What you are asked to do —
Make an exact copy of the whole listing, but leave its pictures out.

Data section —

··········

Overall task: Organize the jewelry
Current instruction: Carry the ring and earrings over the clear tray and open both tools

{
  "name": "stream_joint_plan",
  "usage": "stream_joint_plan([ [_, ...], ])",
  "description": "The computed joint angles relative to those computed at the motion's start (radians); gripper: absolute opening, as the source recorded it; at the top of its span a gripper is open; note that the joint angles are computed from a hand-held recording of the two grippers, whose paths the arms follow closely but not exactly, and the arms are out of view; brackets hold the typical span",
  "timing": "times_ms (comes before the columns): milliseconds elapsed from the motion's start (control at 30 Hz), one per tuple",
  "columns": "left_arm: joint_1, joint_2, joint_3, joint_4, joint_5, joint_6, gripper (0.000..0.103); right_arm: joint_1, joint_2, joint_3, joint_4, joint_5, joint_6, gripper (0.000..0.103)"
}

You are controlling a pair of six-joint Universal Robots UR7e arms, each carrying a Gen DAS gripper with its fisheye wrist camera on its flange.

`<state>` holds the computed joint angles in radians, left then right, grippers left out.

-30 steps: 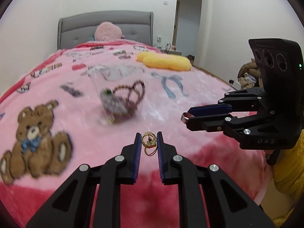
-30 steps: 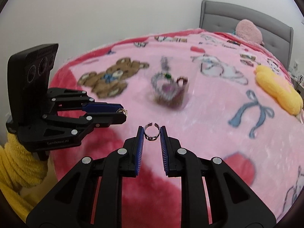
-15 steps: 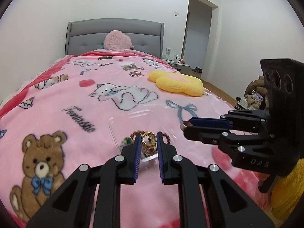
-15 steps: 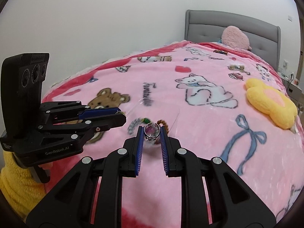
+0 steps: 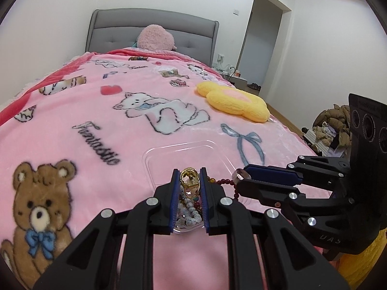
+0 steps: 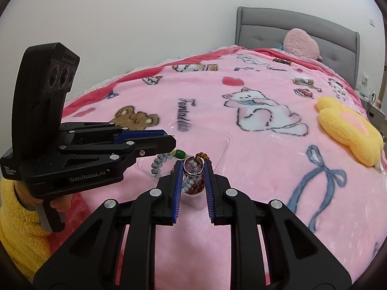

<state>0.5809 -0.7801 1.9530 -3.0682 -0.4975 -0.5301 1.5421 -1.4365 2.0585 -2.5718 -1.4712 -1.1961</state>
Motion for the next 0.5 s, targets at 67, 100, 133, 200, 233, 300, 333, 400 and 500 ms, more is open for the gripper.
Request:
stream_joint_plan([
  [67, 0.003, 0.0, -0.002, 0.01, -0.005, -0.004, 0.016, 0.002, 0.005, 0.001, -0.004, -0.005, -0.004, 0.017],
  [100, 0.004, 0.0, -0.004, 0.013, -0.01, -0.002, 0.016, 0.003, 0.006, 0.002, -0.006, -0.008, -0.006, 0.017],
  [133, 0.005, 0.002, -0.005, 0.015, -0.01, -0.003, 0.016, 0.004, 0.009, 0.003, -0.008, -0.013, -0.006, 0.017],
  [200, 0.006, 0.004, -0.006, 0.013, -0.014, -0.003, 0.016, 0.006, 0.015, 0.0, -0.005, -0.022, 0.0, 0.017],
  [233, 0.007, 0.005, -0.007, 0.01, -0.013, -0.002, 0.016, 0.007, 0.017, 0.0, -0.004, -0.027, 0.0, 0.018],
  [300, 0.006, 0.005, -0.006, 0.017, -0.007, -0.007, 0.016, 0.002, 0.015, 0.009, -0.019, -0.022, -0.012, 0.018],
  [333, 0.006, 0.004, -0.005, 0.02, -0.005, -0.011, 0.016, 0.0, 0.013, 0.015, -0.029, -0.019, -0.018, 0.018],
  [400, 0.008, 0.001, -0.001, 0.019, -0.002, -0.018, 0.016, -0.004, 0.008, 0.017, -0.023, -0.016, -0.032, 0.018],
  [500, 0.012, -0.005, 0.006, 0.005, -0.011, -0.021, 0.016, -0.006, 0.006, 0.018, -0.019, -0.011, -0.029, 0.018],
])
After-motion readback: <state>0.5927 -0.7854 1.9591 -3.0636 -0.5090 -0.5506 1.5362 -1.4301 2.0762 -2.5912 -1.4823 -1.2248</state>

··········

Solution to this problem —
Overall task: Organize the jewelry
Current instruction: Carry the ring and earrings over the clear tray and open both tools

{
  "name": "stream_joint_plan",
  "usage": "stream_joint_plan([ [_, ...], ])",
  "description": "The computed joint angles relative to those computed at the motion's start (radians); gripper: absolute opening, as the source recorded it; at the top of its span a gripper is open; note that the joint angles are computed from a hand-held recording of the two grippers, whose paths the arms follow closely but not exactly, and the arms are out of view; brackets hold the typical span",
  "timing": "times_ms (comes before the columns): milliseconds elapsed from the motion's start (control at 30 Hz), one per tuple",
  "columns": "left_arm: joint_1, joint_2, joint_3, joint_4, joint_5, joint_6, gripper (0.000..0.103); right_arm: joint_1, joint_2, joint_3, joint_4, joint_5, joint_6, gripper (0.000..0.103)"
}

You are controlling a pair of six-joint Universal Robots UR7e arms, each carrying a Gen DAS gripper with its fisheye wrist camera on its flange.

`<state>` holds the computed joint angles in radians, left then right, grippers left out.

-30 steps: 
-30 steps: 
-15 steps: 
-15 steps: 
+0 steps: 
+0 steps: 

<state>0.5809 -0.7801 1.9530 -3.0682 -0.4975 -0.5301 1.5421 -1.4365 2.0585 -2.5718 -1.4712 -1.1961</state>
Motion for the next 0.5 s, targets at 67, 100, 133, 200, 233, 300, 333, 400 and 500 ms, more is open for the gripper.
Request:
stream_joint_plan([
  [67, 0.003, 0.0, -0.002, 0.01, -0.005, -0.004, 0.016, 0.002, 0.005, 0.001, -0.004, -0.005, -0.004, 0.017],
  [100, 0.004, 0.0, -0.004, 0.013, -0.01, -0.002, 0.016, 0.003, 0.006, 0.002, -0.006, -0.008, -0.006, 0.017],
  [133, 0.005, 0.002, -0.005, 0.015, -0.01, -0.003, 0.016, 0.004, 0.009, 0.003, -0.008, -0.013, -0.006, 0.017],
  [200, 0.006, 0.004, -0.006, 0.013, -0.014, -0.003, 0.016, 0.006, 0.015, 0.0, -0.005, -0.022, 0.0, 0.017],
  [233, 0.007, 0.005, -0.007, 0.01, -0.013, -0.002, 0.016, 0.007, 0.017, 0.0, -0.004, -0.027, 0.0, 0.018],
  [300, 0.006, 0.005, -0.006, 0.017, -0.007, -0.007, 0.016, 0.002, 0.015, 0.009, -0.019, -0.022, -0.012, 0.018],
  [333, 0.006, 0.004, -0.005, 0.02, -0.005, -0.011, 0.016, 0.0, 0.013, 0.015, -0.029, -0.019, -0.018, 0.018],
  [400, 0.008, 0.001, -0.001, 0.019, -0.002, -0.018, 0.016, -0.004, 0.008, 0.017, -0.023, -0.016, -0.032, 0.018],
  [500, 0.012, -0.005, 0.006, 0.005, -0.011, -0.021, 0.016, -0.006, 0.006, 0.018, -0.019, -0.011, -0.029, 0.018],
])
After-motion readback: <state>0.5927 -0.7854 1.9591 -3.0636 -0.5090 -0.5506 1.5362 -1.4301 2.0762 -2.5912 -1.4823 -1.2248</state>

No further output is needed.